‘The Sorcerer’s Apprentice’ is a satisfying all-ages fantasy romp
By Scott Mendelson
HollywoodNews.com: For what it’s worth; “The Sorcerer’s Apprentice” is a lot closer to “Pirates of the Caribbean: Curse of the Black Pearl” than “The Haunted Mansion.” Like the two above examples, the film takes a small portion of Disney culture and makes a movie out of it. But while “The Haunted Mansion” attempted to graft an Eddie Murphy family-comedy template into a standard haunted house comedy that contained various portions of the famous Disneyland ride, “Pirates of the Caribbean” took bits and pieces of their respective theme park attraction and then created an entirely original world and a completely original picture. Director Jon Turteltaub tries the same trick this time around, taking a brief cartoon from Fantasia and using it as a jumping off point to create original characters and an original narrative. While the film tells a plainly generic story, the picture works because of, shockingly enough, the witty writing and knowing performances.
A token amount of plot – A thousand years ago, the legendary Merlin was murdered by former apprentice Maxim Horvath (Alfred Molina), while Balthazar Blake (Nicolas Cage) Balthazar Blake (Nicolas Cage) watched in horror. Blake trapped Horvath and the evil Morgana (Alice Kringe) in inescapable jars, but at the cost of the soul of Blake’s fellow sorcerer and true love, Veronia (Monica Bellucci). Since that time, Blake has traveled the world searching for the next true heir of Merlin, as only he can truly destroy Morgana once and for all. Little does college physics nerd Dave Stutler (Jay Baruchul) realize that he has a destiny to become a true sorcerer and protect our world from magic beyond our comprehension.
All of this is completely absurd, but the film treats this not with Campellian importance or with winking-camp, but rather with a matter-of-fact acceptance. The actors deal with their world-saving (or world-killing) business as if it were just a normal pain-in-the-butt profession. And the dialogue is full of genuine wit and moments where the characters just talk to each other. The interplay between Cage and Baruchul is genuinely engaging and always amusing. They certainly don’t become friends in any traditional sense, and they don’t even particularly like each other for most of the running time, but they simply accept that they need each other to fulfill their respective destinies. The tone is low-key comedic throughout, and there are several laugh-out-loud lines (including a rare Star Wars joke that actually scores). Also helping things is a genuine attempt to ground the sorcery in actual scientific terms, altough the film falters slightly by stating that Dave’s mastery of physics is some kind of genetic result of his magical destiny, rather than his genuine scientific interest and/or work ethic. Still, for the youngest audience members, the film’s ‘science is cool’ message will come through loud and clear.

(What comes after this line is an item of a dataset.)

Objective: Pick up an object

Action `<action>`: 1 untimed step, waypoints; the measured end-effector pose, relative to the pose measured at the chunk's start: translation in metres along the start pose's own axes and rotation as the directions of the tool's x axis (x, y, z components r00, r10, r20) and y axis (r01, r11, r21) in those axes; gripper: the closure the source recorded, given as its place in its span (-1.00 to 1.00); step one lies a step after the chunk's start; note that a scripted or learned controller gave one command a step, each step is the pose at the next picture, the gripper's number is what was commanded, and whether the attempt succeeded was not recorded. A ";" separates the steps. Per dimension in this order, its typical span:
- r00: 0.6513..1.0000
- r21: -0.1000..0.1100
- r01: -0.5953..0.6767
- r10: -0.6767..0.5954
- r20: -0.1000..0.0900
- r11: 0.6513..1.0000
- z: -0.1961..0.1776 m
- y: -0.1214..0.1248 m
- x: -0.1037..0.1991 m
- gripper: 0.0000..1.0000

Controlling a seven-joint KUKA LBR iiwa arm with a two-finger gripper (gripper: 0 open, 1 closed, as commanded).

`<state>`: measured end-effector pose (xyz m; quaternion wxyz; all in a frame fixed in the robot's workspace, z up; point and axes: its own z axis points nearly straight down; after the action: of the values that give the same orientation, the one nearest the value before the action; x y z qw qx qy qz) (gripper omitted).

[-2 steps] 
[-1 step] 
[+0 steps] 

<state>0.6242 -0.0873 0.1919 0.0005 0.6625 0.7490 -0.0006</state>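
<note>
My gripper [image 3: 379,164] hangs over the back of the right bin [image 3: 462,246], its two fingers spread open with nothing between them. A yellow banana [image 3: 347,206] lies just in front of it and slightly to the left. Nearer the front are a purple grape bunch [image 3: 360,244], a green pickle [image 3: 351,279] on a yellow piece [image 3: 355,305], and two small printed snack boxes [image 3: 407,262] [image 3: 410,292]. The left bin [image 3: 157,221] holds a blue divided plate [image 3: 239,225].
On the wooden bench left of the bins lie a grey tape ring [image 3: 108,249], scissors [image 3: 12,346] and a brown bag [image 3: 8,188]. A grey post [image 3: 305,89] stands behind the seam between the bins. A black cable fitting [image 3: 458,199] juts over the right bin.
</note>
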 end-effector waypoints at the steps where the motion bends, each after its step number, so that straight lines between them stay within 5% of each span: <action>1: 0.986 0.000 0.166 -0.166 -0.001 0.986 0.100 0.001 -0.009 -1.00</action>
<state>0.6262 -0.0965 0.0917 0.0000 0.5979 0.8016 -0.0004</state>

Ironically, despite the $150 million worth of special effects, it is the character relationships that makes this movie work as well as it does. The mentor/student relationship between Cage and Baruchul is counter-balanced by the evil Horvath recruiting the egotistical Drake Stone (Toby Kobbell), a wizard who actually moonlights as a famous stage illusionist. It’s an underdeveloped idea (why would Stone want to destroy a world where he enjoys such fortune and glory?), but Kobbell makes a surprisingly winning henchman. The romantic subplot between Barachul and Theresa Palmer is more effective than expected. While Palmer does basically play the ‘token love interest’, she is shown to have a life of her own outside of the various adventures she gets caught up in. And while she does spend a moment or two in peril (the first such moment is played for laughs), the screenplay refuses to let her be frazzled by it, and she plays a key proactive role in the climax. But the romance itself works because the two characters are allowed to actually converse with each other. While they have known each other since the fourth grade, they have both pretty much forgotten each other until a chance present-day reunion ten years later, which adds a token realism to their new-found friendship.